» Required action: Could you count the lines in the data that contain "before"? Reply with the number only.

○ ○ ○ ○ ○

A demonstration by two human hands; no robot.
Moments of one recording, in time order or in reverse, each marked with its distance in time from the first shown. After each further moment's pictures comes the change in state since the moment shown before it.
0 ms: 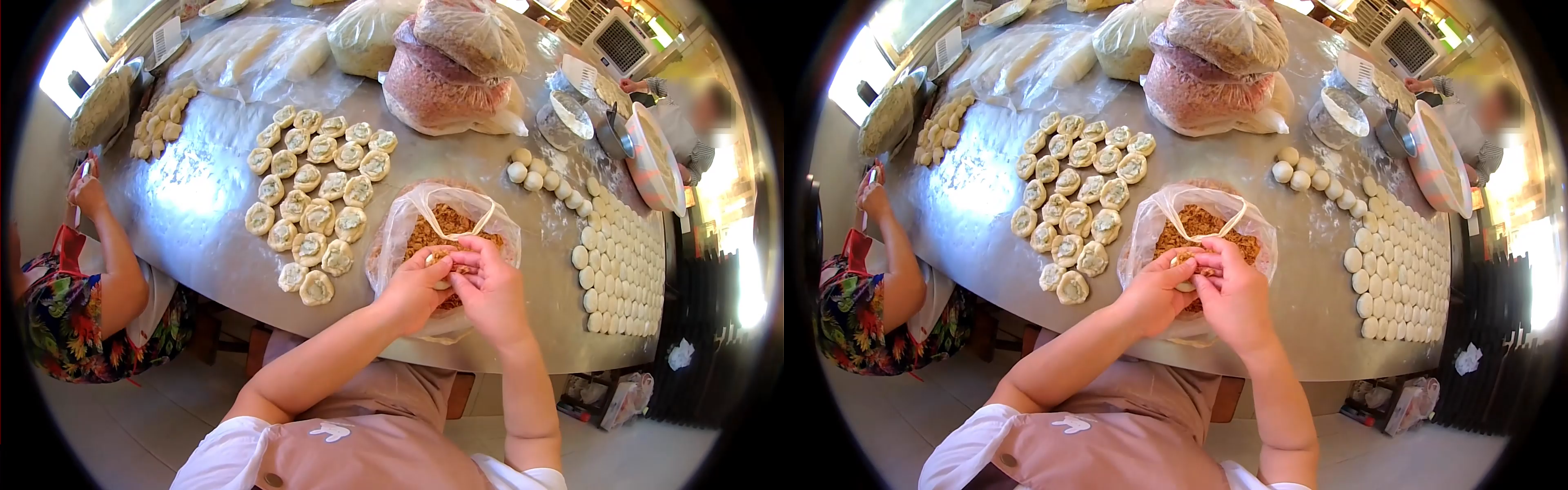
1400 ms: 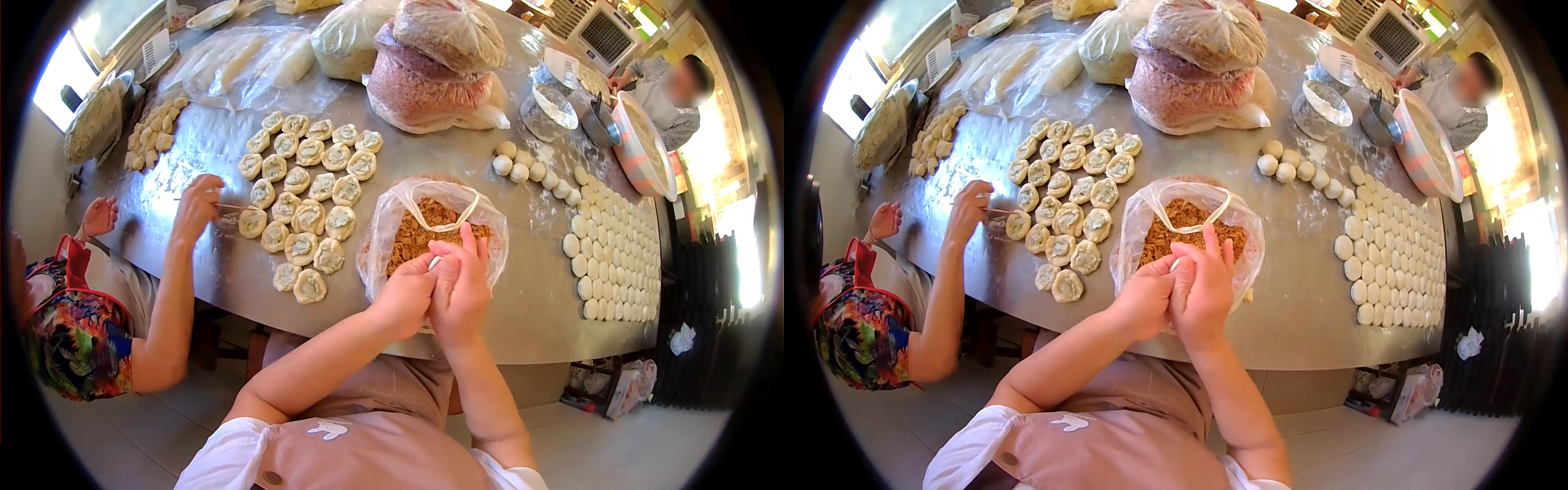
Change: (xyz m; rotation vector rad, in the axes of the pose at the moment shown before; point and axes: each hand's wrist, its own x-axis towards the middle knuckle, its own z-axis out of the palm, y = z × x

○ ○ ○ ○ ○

» Exercise response: 2